Governo suspende pagamento do auxílio para mais de 922 mil beneficiários do Bolsa Família

O governo de Jair Bolsonaro (sem partido) bloqueou, em agosto, o pagamento do auxílio emergencial a 922.600 beneficiários do Bolsa Família que recebem o auxílio. De acordo com o Ministério da Cidadania, a Controladoria-Geral da União (CGU) recomendou o cancelamento de 613.190 benefícios e a suspensão de 309.503, após identificar indícios de que os trabalhadores deixaram de cumprir os critérios de recebimento do benefício de R$ 600.

Com isso, o governo deixou de gastar pelo menos R$ 550 milhões do orçamento destinado ao benefício criado para minimizar a crise social gerada pela pandemia do novo coronavírus.

Segundo o Ministério da Cidadania, as liberações serão retomadas a partir deste mês. A promessa do governo é adicionar ao pagamento de setembro (já de R$ 300) o valor que ficou bloqueado em agosto (R$ 600) para quem foi afetado pela revisão do auxílio.

De acordo com a pasta, para aqueles que continuam obedecendo aos critérios de recebimento do benefício emergencial, o pagamento será restabelecido em setembro, com o valor retroativo que não foi pago em agosto.

Outro grupo, no entanto, teve o auxílio emergencial cancelado, mas continuará inscrito no Bolsa Família, e também receberá, a partir da próxima quarta-feira (dia 17), o pagamento referente a agosto e setembro. O Ministério não revelou o número de inscrições bloqueadas definitivamente.

Para as famílias que têm alguma pessoa em sua composição com o auxílio emergencial cancelado, mas que possuem outro trabalhador elegível ao benefício, será realizada a alteração do valor da parcela.

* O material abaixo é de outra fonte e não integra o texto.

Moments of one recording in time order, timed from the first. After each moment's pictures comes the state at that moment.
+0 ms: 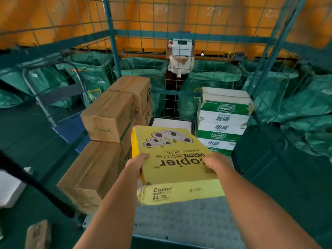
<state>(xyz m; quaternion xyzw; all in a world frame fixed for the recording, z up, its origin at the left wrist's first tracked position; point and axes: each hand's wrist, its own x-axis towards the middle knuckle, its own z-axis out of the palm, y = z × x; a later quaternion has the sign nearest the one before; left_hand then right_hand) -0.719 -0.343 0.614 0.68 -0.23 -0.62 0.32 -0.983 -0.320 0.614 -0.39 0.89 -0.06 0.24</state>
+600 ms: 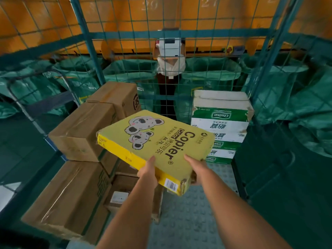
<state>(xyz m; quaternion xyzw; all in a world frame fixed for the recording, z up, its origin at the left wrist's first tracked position) -0.888 -0.455 0.576 0.66 -0.05 -0.61 0.42 -1.051 -0.437 0.584 -0.15 0.69 -0.39 0.59</state>
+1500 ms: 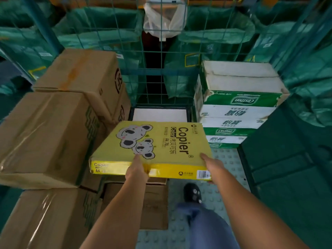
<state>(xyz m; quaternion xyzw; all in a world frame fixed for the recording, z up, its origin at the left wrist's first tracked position) -0.819 -0.681 0.445 0.68 -0.04 -0.65 0.34 -1.057 -0.609 0.474 -0.09 0.83 -0.26 0.49</state>
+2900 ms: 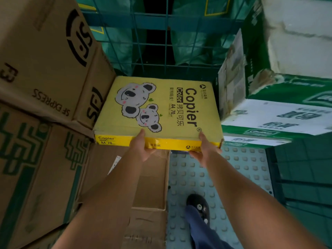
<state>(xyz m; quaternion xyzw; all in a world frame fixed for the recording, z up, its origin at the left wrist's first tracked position) -0.891 -0.900 0.286 0.67 0.02 -0.67 0.30 -1.088 -0.837 0.293 0.20 0.75 -0.38 0.50</state>
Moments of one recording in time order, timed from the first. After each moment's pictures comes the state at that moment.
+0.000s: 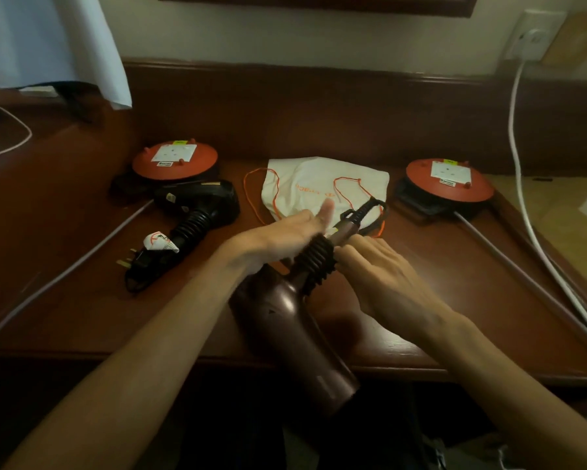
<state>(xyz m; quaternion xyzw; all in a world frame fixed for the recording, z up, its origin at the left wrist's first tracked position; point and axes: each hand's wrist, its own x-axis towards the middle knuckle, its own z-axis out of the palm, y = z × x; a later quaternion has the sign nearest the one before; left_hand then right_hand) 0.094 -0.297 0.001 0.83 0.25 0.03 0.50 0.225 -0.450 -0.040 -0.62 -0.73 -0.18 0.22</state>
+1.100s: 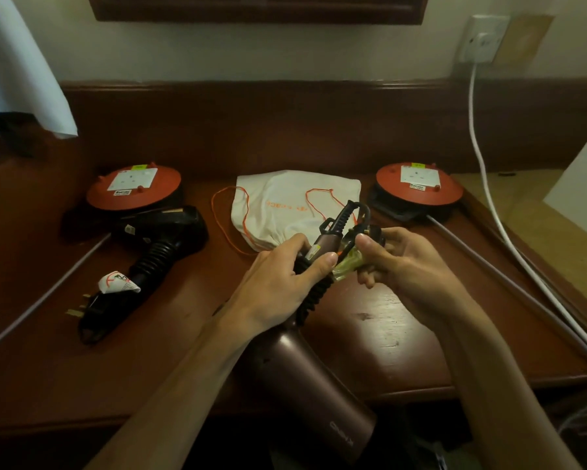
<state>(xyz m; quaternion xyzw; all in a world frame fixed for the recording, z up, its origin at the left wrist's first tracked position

O governo pode revisar pagamentos do auxílio emergencial e até exigir a devolução do dinheiro a quem recebeu indevidamente a ajuda de R$ 600 nos últimos meses. Já o Bolsa Família não pode ser cortado desde 20 de março. Por causa da pandemia, o Ministério da Cidadania suspendeu as revisões cadastrais do programa social durante 120 dias. Esse prazo foi ampliado por mais 180 dias, em 20 de julho.

De acordo com o ministério, é possível contestar o cancelamento ou a suspensão do auxílio emergencial pelos site ou pelo aplicativo da Caixa ou pelo site da Dataprev.